You can directly use a ProcessLLM
as the generator
or labeller
in a Pipeline
. Apart from that, there would be situations in which you would like to generate texts using several LLM
s in parallel. For this purpose, we provide the LLMPool
class:
from distilabel.tasks import TextGenerationTask, Task
from distilabel.llm import ProcessLLM, LLM, LLMPool
def load_gpt_3(task: Task) -> LLM:
from distilabel.llm import OpenAILLM
return OpenAILLM(
model="gpt-3.5-turbo",
task=task,
num_threads=4,
)
def load_gpt_4(task: Task) -> LLM:
from distilabel.llm import OpenAILLM
return OpenAILLM(
model="gpt-4",
task=task,
num_threads=4,
)
pool = LLMPool(llms=[
ProcessLLM(task=TextGenerationTask(), load_llm_fn=load_gpt_3),
ProcessLLM(task=TextGenerationTask(), load_llm_fn=load_gpt_4),
])
result = pool.generate(
inputs=[{"input": "Write a letter for Bob"}], num_generations=2
)
pool.teardown()
# >>> print(result[0][0]["parsed_output"]["generations"], end="\n\n\n\n\n\n---->")
# Dear Bob,
# I hope this letter finds you in good health and high spirits.
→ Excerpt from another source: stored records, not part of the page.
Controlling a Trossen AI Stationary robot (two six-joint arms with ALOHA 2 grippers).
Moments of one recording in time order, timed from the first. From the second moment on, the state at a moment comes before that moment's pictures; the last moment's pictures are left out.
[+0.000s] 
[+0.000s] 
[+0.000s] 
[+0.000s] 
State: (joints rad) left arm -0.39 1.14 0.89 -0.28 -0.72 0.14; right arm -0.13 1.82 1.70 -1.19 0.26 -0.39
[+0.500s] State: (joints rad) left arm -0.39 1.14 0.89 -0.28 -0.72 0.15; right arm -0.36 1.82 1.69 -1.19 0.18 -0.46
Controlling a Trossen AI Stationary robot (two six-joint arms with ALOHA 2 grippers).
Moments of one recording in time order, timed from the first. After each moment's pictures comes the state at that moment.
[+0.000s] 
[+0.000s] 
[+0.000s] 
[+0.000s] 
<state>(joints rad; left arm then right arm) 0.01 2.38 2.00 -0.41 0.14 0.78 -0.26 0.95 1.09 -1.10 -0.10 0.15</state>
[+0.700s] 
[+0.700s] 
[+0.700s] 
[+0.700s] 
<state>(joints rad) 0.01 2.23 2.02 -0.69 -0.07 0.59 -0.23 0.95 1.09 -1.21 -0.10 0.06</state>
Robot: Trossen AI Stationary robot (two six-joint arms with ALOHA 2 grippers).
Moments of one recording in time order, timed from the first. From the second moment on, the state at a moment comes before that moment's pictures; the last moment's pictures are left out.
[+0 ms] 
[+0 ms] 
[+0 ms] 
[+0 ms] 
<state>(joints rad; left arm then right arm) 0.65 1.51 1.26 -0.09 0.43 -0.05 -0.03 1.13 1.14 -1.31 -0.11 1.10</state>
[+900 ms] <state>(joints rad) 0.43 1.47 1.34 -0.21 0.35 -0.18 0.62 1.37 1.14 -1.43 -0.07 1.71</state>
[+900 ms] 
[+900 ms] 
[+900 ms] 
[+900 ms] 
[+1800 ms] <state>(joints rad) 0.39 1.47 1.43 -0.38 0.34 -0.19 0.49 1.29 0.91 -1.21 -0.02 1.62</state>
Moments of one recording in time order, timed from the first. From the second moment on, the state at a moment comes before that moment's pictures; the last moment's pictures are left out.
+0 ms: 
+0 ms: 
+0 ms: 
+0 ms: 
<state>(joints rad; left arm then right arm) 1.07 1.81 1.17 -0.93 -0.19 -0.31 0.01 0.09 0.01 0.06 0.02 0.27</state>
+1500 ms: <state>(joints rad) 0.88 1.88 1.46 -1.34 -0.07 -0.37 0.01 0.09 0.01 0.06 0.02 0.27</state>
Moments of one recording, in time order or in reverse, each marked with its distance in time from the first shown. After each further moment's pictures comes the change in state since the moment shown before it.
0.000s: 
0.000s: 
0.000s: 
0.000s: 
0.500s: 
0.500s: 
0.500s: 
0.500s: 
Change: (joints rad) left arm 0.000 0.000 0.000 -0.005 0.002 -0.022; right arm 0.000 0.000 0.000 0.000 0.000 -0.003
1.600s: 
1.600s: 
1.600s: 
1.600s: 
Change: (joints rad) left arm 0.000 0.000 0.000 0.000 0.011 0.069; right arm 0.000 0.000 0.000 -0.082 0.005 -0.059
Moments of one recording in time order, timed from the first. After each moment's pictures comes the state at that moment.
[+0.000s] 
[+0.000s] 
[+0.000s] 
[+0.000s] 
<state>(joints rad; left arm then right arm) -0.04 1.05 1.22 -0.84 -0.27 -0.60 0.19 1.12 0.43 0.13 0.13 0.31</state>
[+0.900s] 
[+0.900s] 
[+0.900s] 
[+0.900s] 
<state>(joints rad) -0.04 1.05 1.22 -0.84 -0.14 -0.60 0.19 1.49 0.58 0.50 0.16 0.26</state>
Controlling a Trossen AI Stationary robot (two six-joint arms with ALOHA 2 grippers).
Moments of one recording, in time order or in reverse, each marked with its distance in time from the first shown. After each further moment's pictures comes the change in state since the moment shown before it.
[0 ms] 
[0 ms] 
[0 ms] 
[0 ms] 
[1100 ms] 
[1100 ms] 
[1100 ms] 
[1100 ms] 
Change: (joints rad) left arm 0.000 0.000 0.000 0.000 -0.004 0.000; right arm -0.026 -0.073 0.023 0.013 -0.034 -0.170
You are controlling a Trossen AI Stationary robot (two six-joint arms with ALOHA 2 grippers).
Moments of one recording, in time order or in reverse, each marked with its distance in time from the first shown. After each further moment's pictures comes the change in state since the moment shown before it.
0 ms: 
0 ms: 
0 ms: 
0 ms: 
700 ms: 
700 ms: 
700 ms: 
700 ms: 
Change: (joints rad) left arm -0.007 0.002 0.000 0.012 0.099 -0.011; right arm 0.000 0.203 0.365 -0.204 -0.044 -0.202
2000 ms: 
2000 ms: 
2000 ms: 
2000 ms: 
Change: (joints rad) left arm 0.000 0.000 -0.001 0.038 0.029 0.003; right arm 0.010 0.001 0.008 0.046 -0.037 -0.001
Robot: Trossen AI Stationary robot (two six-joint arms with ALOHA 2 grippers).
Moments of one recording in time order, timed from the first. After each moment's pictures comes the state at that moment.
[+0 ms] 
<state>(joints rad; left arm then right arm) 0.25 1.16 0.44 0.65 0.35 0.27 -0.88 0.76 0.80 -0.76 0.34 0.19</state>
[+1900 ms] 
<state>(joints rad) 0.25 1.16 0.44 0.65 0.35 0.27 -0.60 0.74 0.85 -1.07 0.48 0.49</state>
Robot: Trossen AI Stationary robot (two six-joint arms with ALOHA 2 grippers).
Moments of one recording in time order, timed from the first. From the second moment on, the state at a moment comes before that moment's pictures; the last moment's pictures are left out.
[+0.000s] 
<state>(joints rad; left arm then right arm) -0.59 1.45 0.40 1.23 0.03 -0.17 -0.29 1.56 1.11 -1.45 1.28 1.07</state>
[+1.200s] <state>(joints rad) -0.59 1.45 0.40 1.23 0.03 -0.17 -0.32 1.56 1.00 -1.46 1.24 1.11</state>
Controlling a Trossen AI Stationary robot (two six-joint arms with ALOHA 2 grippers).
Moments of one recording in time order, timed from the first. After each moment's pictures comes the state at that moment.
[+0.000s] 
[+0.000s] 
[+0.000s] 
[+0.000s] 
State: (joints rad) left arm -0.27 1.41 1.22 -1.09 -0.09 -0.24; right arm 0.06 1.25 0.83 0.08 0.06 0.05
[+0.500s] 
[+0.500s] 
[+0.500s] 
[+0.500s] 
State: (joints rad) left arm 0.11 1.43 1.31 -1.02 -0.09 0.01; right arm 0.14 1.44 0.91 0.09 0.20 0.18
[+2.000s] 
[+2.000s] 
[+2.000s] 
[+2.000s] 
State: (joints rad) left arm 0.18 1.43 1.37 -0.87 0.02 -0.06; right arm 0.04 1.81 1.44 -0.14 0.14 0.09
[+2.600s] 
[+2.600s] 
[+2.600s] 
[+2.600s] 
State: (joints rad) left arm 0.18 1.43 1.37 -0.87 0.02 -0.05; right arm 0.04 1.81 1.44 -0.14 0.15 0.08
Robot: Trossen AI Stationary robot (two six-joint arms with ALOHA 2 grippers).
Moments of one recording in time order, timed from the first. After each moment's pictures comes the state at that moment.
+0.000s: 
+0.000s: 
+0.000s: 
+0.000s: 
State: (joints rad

I know it's been a while since we last caught up, and I wanted to take the time to connect and share a few updates.
# Life has been keeping me pretty busy lately. [Provide a brief overview of what you've been up to: work, school, family, hobbies, etc.]
# I've often found myself reminiscing about the good old days, like when we [include a memorable moment or shared experience with Bob].
# >>> print(result[0][1]["parsed_output"]["generations"])
# Of course, I'd be happy to draft a sample letter for you. However, I would need some additional
# information including who "Bob" is, the subject matter of the letter, the tone (formal or informal),
# and any specific details or points you'd like to include. Please provide some more context and I'll do my best to assist you.